The Directive on Copyright in the Digital Single Market, also known as the EU Copyright Directive, extended the existing European Union copyright law and is a component of the EU's Digital Single Market project. Its main objective, according to the European Council, is to protect press publications by reducing the value gap between the profits made by Internet platforms and content creators, to encourage collaboration between these two groups and to create copyright exceptions for text mining.
On 15th April 2019, the European Council voted to adopt the Directive as part of the European laws. Individual member states have two years to incorporate the new rules into their own national law. The new copyright regulations will ensure that online creators under Article 13 (now Article 17) will have greater responsibilities for copyrighted material being shared illegally on their platforms, more specifically with regards to digital and cross-border uses of protected contents.
This means that Information Society Service Providers (ISSPs) such as YouTube, Twitter and Facebook are now responsible for taking down content if it infringes copyright. It also requires such ISSPs to enter into agreements with rights holders. The final wording of Article 13 sets out exactly which platforms will need to upload filters and which ones will not.

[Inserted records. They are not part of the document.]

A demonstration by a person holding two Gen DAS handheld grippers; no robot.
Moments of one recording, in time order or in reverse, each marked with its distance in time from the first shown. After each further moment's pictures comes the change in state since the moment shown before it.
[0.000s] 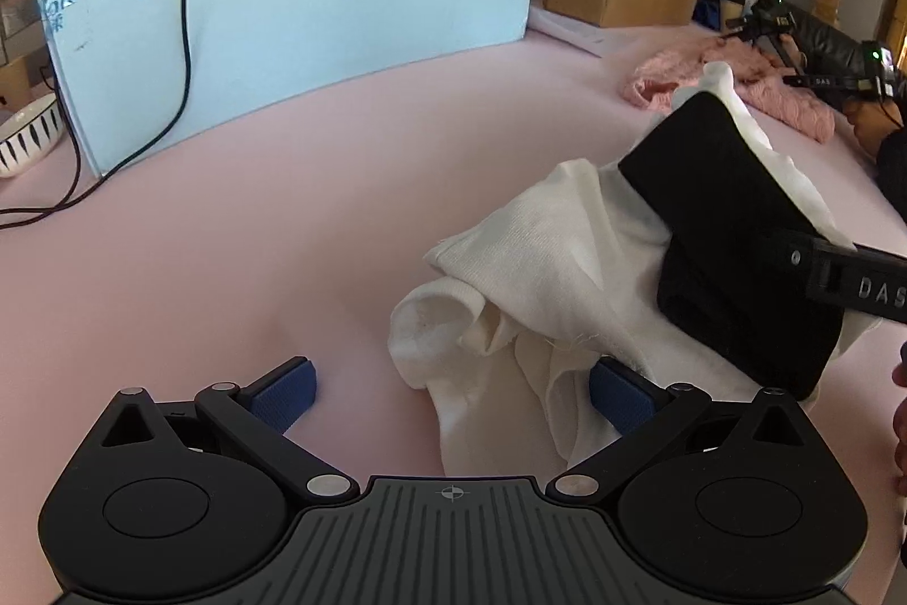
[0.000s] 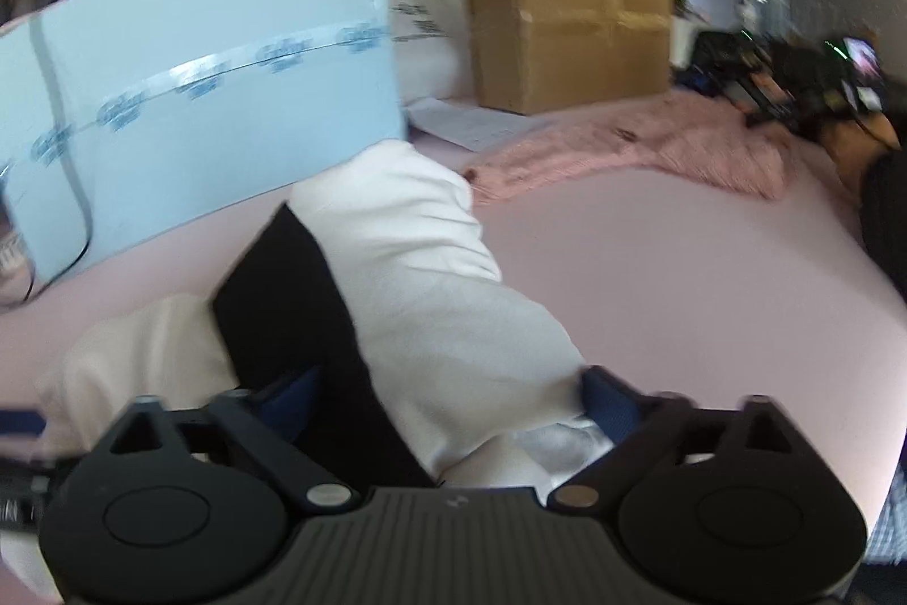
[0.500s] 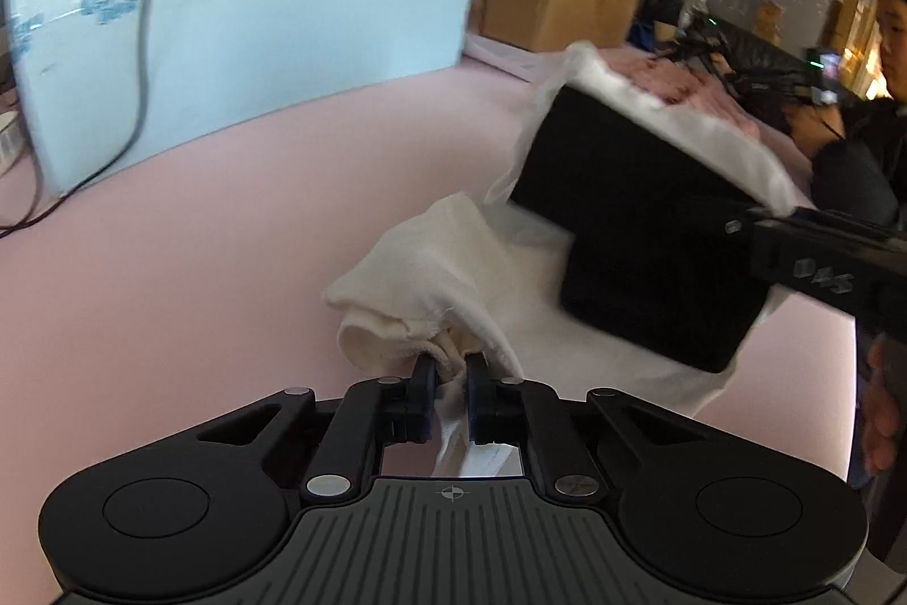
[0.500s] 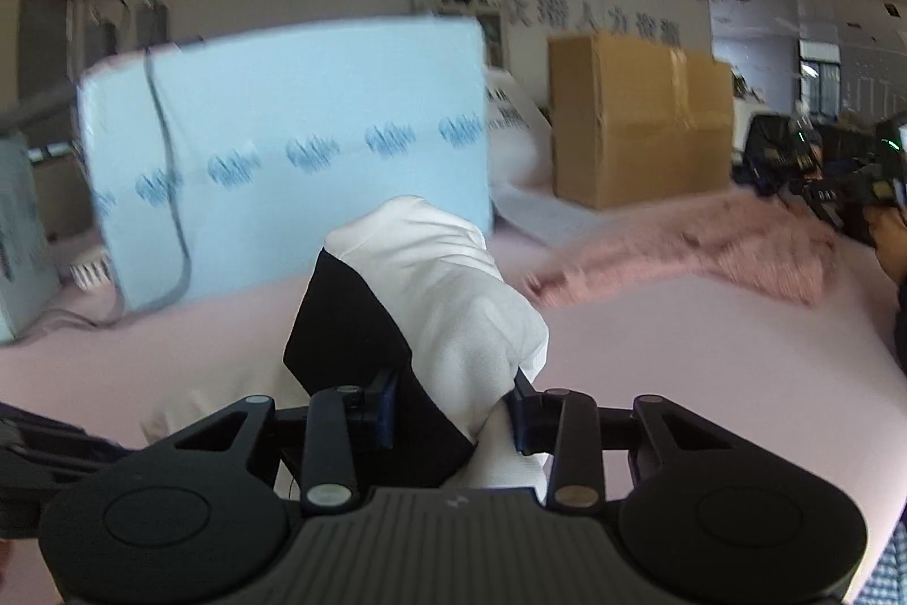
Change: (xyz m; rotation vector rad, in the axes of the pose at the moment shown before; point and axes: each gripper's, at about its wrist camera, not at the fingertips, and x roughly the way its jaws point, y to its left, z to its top) left arm -0.033 0.004 0.003 0.023 -0.041 -0.104; right arm -0.059 0.036 0.029 -0.047 -0.193 0.137
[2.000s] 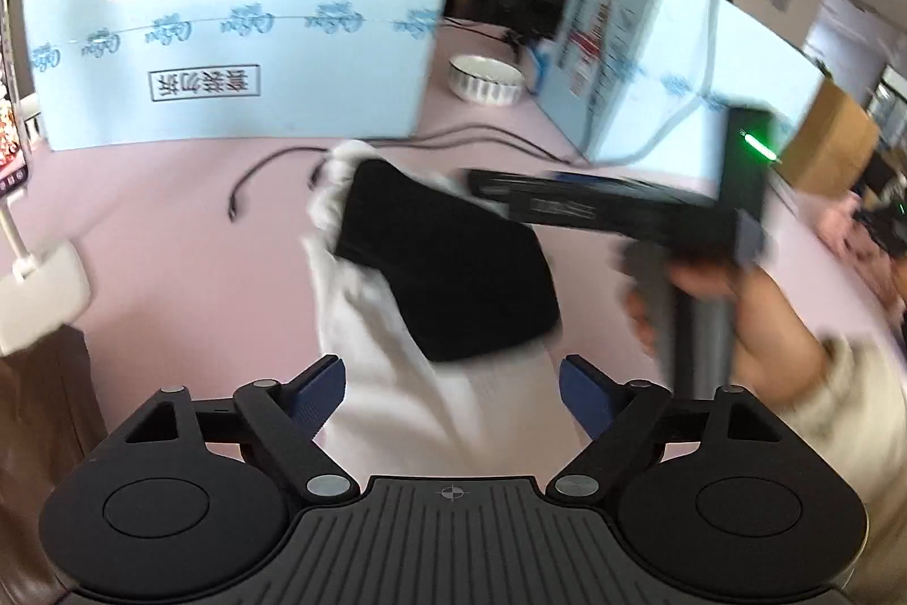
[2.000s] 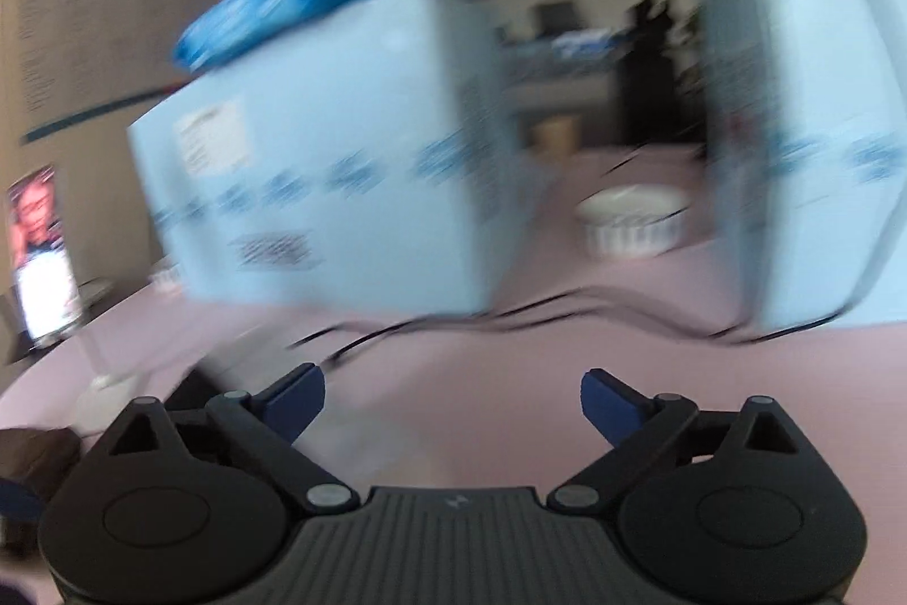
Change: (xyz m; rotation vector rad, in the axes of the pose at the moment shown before) left arm -0.279 0.265 -0.099 -0.469 0.002 0.286; right arm 0.064 0.353 0.003 -0.137 0.183 0.640
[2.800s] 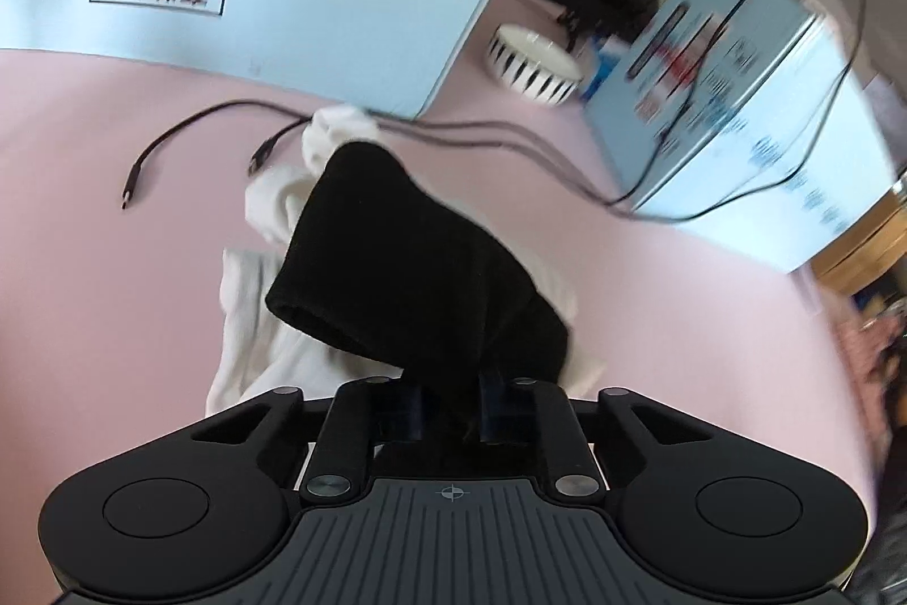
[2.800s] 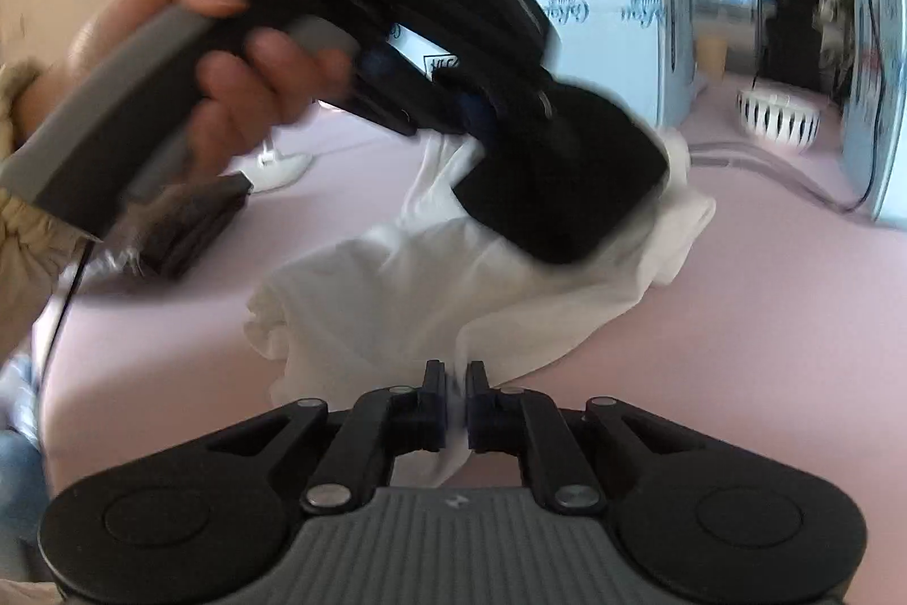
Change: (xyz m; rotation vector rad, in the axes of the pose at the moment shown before) left arm 0.081 0.022 0.044 -0.233 0.007 -0.104; right arm -0.049 0.074 -0.093 -0.311 0.162 0.161
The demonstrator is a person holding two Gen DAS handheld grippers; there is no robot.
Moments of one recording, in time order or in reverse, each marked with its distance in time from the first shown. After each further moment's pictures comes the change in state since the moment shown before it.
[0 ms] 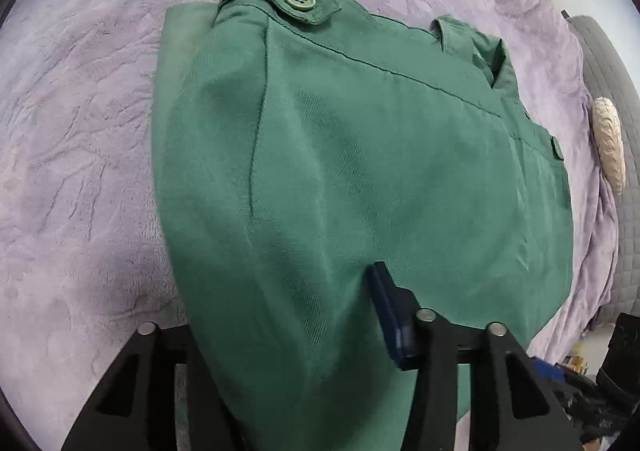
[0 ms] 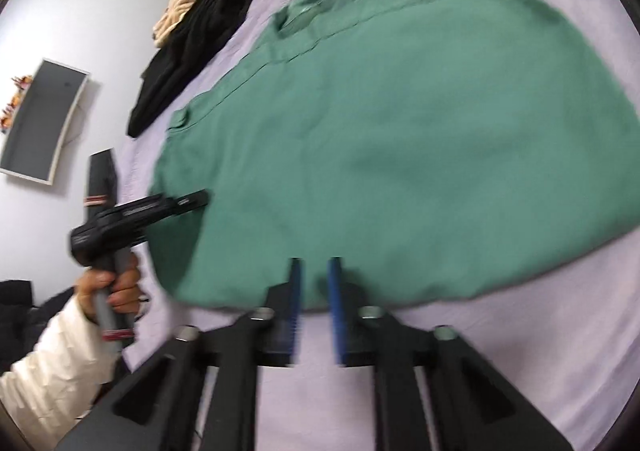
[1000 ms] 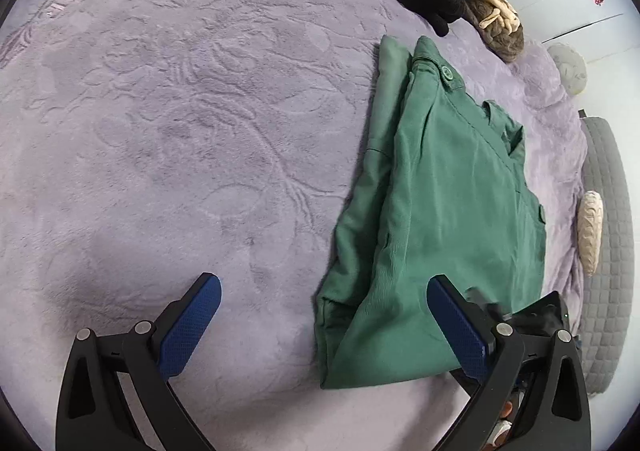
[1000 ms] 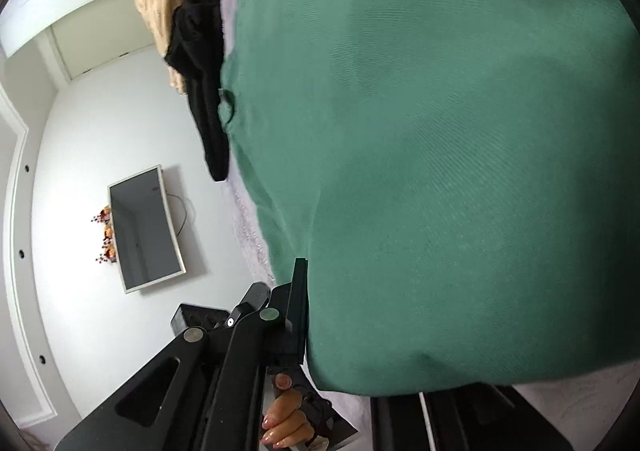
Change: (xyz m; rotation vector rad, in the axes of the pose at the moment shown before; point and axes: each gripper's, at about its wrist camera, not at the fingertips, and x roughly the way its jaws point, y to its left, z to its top) left arm -0.064 0.113 -0.069 -0.279 -0.122 -0.104; right arm 0.128 0.061 -0.030 0.550 0.105 0.613
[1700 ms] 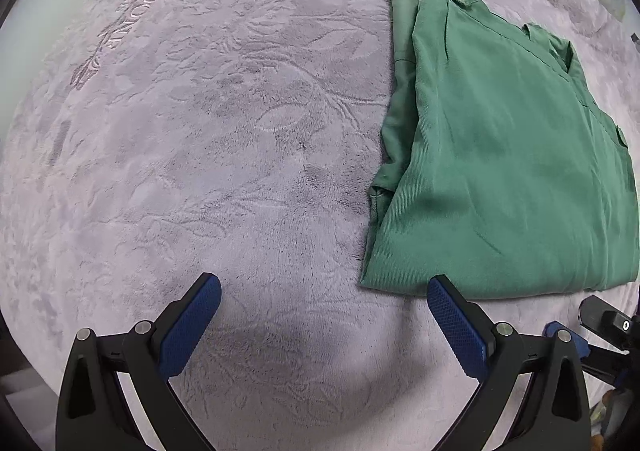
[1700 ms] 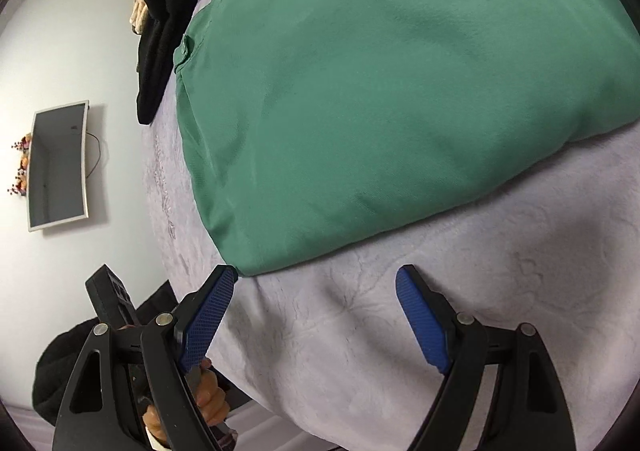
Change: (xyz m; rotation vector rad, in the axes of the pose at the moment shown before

The original proposals of the Article directed member states to consider the size of the provider, the amount of content uploaded and the effectiveness of the measures imposed ‘in light of technological developments’. First drafts also mandated an appeals process and required content hosts to share ‘information on the use of content’ with the content's owner.
Many people are opposed to Article 13. It was dubbed the ‘meme ban’ as it was uncertain whether internet memes, which are often based on copyrighted images, would fall foul of these rules. Tweaks to the law, however, have subsequently made an exception for content used for the ‘purposes of quotation, criticism, review, caricature, parody and pastiche’, meaning that memes may not necessarily be caught out by the directive.
Furthermore, there is still a concern that smaller websites will struggle to track down and pay copyright holders or develop content filters that automatically block suspect material.
Article 11 (which has been passed as Article 15 in the final draft of the directive) is another controversial piece of the regulations. It refers to the ‘link tax’, which will stop technology platforms from displaying clips or parts of other people's content on their own site, without crediting them or paying them. This means that search engines and social media providers will have to pay news publishers to feature snippets of their content.
The EU Copyright directive does contain an exemption for ‘legitimate private and non-commercial use of press publications by individual users’. This means that individuals sharing links on social platforms will seemingly be exempt from paying. There is still some uncertainty, however, as more people have an extensive social media following. The question remains as to whether a social media ‘influencer’ with a large fan base that shares links to other’s content would be classed as a ‘private and non-commercial’ entity.
As mentioned above, each EU member state will have two years to enact the Copyright directive and implement it into its own laws. It is not clear what will happen in the UK, especially with Brexit looming. If the process is extended or called off, then the UK may end up adopting the regulations and they might even be left in law post-Brexit.